# Ella's sad story in pictures



## Thor0918 (Feb 28, 2008)

Such sad eyes!


----------



## Blaireli (Jun 3, 2008)

She was such a beautiful girl. Thank you for sharing these with us.


----------



## sharlin (Feb 26, 2007)

Thank you for sharing not only her pictures, but, her story as well. Play Hard Sweet Girl.


----------



## Farley Rocks! (Nov 15, 2007)

Thor0918 said:


> Such sad eyes!


She was in a lot of pain. We would have to carry her outside so she could go to the bathroom. But she fought tooth and nail 

The vet didnt even think she was going to make it (he told me that after her recovery).
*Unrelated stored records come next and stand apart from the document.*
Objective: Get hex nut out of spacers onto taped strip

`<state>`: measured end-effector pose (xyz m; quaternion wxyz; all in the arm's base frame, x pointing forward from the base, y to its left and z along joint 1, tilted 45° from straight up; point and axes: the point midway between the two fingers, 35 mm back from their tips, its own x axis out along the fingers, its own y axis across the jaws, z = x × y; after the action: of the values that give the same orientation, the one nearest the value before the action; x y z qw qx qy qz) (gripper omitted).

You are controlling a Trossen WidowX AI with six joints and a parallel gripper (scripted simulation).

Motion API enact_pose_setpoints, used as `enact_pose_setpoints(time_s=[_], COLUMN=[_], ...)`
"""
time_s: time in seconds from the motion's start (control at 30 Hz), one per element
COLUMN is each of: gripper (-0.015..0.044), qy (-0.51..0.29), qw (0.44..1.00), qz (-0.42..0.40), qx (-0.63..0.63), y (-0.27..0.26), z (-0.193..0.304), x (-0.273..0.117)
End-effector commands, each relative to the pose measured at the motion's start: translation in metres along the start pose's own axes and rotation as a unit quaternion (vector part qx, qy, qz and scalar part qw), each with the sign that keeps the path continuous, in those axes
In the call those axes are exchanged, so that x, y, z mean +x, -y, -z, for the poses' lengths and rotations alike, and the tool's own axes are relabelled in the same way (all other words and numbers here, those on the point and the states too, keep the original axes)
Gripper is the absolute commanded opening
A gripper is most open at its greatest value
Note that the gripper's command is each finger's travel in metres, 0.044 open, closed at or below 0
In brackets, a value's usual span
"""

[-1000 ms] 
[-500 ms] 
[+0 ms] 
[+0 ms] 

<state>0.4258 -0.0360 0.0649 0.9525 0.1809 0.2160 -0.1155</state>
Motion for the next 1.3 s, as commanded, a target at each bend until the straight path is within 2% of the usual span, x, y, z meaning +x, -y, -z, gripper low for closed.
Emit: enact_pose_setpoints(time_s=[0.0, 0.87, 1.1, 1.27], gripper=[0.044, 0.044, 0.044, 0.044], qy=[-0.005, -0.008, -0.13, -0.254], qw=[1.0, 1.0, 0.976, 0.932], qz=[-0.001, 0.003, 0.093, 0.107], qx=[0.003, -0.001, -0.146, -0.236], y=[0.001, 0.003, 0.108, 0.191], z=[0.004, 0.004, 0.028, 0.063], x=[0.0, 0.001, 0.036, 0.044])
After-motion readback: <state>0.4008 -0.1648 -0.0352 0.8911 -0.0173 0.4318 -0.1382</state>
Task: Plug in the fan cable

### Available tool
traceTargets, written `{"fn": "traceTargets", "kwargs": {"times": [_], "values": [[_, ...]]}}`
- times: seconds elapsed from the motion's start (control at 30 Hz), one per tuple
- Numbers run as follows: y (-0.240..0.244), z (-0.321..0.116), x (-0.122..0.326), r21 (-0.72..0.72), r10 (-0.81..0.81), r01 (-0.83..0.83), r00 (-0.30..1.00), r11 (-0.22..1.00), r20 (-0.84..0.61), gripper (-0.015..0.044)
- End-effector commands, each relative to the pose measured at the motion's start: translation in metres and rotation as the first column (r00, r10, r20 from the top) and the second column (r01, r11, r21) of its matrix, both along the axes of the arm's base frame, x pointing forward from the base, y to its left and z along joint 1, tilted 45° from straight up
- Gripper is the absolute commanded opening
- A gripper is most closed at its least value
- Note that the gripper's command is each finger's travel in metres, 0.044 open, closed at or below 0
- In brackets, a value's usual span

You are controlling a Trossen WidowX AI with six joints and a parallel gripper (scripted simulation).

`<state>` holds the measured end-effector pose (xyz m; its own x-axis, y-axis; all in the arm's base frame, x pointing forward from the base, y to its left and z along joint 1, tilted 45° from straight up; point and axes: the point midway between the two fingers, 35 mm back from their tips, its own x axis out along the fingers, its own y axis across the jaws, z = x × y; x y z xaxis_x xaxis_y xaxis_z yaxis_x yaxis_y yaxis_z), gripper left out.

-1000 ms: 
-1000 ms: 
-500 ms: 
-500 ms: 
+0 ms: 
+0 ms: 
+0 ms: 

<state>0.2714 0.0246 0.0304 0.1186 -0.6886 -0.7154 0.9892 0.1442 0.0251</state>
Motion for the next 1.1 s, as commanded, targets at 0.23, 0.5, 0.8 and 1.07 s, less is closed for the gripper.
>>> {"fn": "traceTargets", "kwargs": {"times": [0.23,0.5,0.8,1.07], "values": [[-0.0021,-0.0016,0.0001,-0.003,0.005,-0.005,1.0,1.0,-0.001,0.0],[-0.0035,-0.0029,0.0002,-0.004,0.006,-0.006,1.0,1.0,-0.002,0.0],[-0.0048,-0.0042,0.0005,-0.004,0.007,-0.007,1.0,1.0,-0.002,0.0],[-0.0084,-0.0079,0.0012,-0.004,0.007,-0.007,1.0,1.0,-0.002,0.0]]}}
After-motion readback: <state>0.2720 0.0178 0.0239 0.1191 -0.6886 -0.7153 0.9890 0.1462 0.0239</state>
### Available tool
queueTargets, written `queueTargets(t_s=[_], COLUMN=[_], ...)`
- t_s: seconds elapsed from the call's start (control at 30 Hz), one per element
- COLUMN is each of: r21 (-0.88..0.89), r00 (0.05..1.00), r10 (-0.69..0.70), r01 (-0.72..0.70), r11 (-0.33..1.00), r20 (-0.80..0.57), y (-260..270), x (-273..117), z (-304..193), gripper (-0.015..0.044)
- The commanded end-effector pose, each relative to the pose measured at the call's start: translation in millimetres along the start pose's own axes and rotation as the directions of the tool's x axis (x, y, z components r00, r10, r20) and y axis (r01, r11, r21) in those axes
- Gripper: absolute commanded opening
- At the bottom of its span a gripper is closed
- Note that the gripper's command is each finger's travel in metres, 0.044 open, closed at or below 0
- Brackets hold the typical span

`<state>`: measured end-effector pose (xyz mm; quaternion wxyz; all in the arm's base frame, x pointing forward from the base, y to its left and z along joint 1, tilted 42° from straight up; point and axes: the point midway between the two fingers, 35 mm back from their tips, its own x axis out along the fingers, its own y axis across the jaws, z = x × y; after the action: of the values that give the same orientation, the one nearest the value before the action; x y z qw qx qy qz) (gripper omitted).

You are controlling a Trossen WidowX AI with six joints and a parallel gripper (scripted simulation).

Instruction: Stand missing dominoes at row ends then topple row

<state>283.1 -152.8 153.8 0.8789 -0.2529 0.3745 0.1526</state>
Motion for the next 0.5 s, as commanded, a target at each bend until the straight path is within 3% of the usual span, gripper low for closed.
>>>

She did have very "human" eyes.


----------



## sharlin (Feb 26, 2007)

Bless You Sweet Ella~You're Still Loved


----------



## daisydogmom (Feb 26, 2007)

I am so sorry about the loss of your sweet Ella. She was beautiful. I just read the story you posted about her in the other thread. What an extremely difficult decision you had to make. Sending you hugs across the miles...


----------



## GoldenJoyx'stwo (Feb 25, 2007)

I don't think I can read her story, but she will not be forgotten by me. My heart goes out to you.


----------



## Farley Rocks! (Nov 15, 2007)

Steve, that is beautiful. I am going to print it and frame it.

Thank you all.


----------



## BeauShel (May 20, 2007)

She was a true fighter and a hero. Ella Run Free sweet girl.


----------



## Debles (Sep 6, 2007)

I am so very sorry. Thank you for sharing about Ella.


----------



## T&T (Feb 28, 2008)




----------



## fostermom (Sep 6, 2007)

She was a beautiful girl with soulful eyes.


----------